■ What you should do ■
Give the data below again exactly as it stands. Omit the pictures.

++++ Material shown ++++

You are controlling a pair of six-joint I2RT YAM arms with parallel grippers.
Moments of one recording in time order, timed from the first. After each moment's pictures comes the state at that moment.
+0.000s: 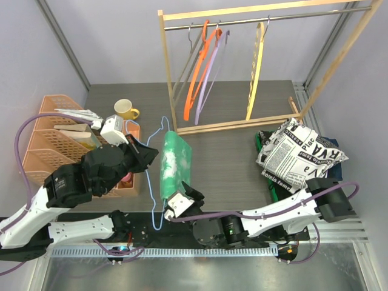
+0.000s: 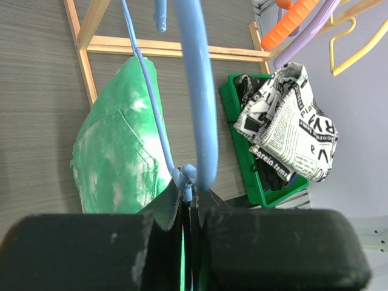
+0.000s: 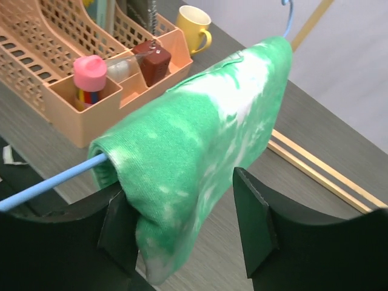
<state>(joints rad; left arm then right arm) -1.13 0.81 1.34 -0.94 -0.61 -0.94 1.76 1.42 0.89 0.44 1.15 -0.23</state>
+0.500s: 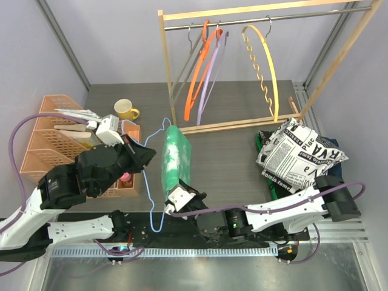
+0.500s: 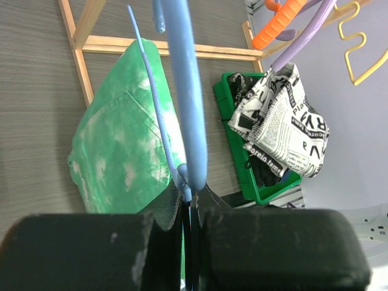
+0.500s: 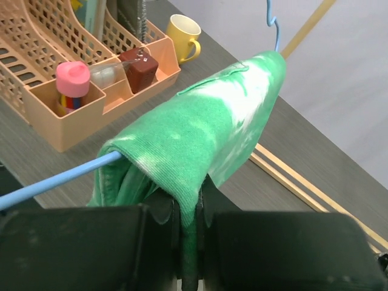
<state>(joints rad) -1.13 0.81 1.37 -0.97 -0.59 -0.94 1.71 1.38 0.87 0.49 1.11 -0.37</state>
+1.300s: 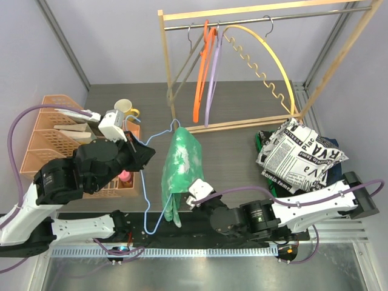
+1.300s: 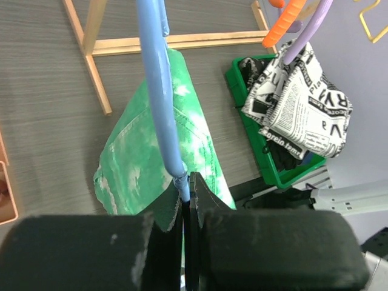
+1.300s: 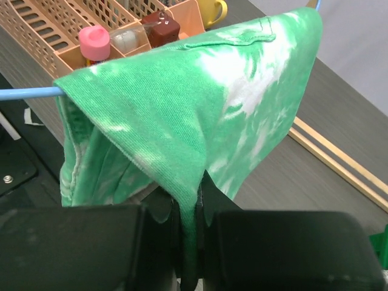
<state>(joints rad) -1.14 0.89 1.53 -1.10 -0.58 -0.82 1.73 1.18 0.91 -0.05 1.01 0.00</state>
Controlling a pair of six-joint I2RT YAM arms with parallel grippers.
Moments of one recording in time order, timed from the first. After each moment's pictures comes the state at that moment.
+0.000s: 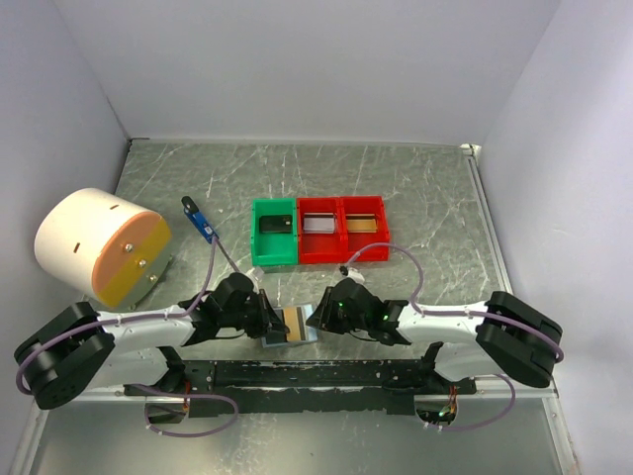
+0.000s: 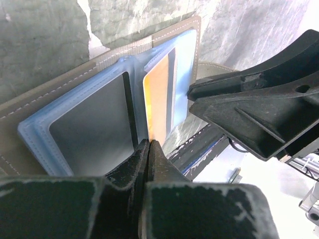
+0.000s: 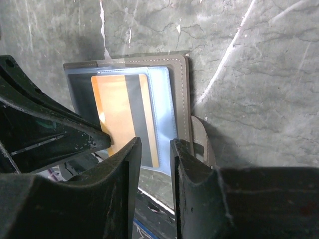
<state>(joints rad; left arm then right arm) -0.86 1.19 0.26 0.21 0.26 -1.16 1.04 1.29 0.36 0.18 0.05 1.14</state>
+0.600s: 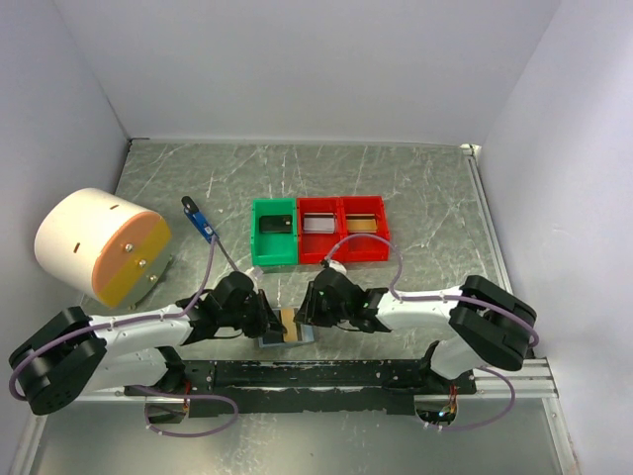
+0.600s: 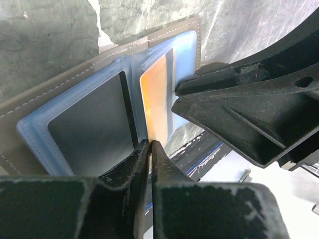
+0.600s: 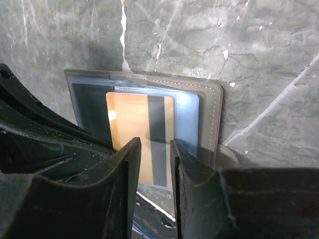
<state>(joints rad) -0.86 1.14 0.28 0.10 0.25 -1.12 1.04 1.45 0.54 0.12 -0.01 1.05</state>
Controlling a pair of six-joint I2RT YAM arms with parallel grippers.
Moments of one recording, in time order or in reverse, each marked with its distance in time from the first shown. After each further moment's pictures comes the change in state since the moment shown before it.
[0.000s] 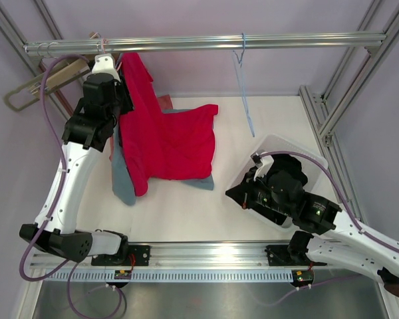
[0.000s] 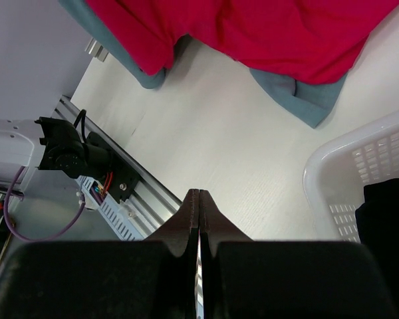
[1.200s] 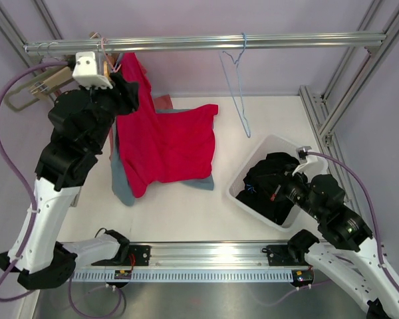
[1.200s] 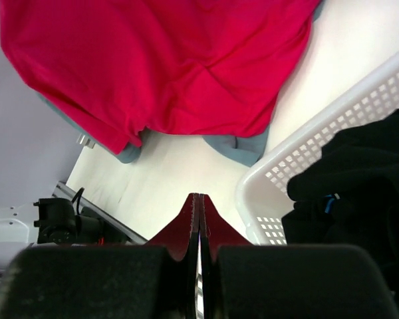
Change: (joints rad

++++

■ Final answer ■
You are controlling a pair of six-joint I2RT YAM arms with parallel grippers.
Moments of one recording in time order, timed from the first. After each moment's pictures comes the state at that moment.
+0.000s: 
+0.000s: 
+0.000s: 
<state>(joints rad; left arm then right arm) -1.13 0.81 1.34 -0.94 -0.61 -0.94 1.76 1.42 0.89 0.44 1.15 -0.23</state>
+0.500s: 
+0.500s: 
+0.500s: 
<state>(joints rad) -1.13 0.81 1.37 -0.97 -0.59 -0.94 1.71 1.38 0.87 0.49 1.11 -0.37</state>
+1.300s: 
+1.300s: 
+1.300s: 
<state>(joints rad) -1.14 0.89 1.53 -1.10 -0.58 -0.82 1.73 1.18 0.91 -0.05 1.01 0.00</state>
Controlling a pair of six-joint I2RT YAM arms with parallel grippers.
Moments of one recording in time order, timed from the first. After each moment's pictures comes the state at that moment.
+0.000s: 
+0.000s: 
+0.000s: 
<state>(joints rad; left arm then right arm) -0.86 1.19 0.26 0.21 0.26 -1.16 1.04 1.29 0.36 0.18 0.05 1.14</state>
+0.600s: 
+0.600s: 
+0.600s: 
<state>(joints rad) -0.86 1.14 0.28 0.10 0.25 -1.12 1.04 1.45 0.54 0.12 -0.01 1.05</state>
Controlling a pair of six-joint I2RT YAM arms with parallel grippers.
Moments of one recording, in time order or in reverse, each marked with its distance in time from the first shown. After each further moment's pictures comes the change in state since the moment shown before it.
[0.000s] 
[0.000s] 
[1.200s] 
[1.200s] 
Change: (joints rad

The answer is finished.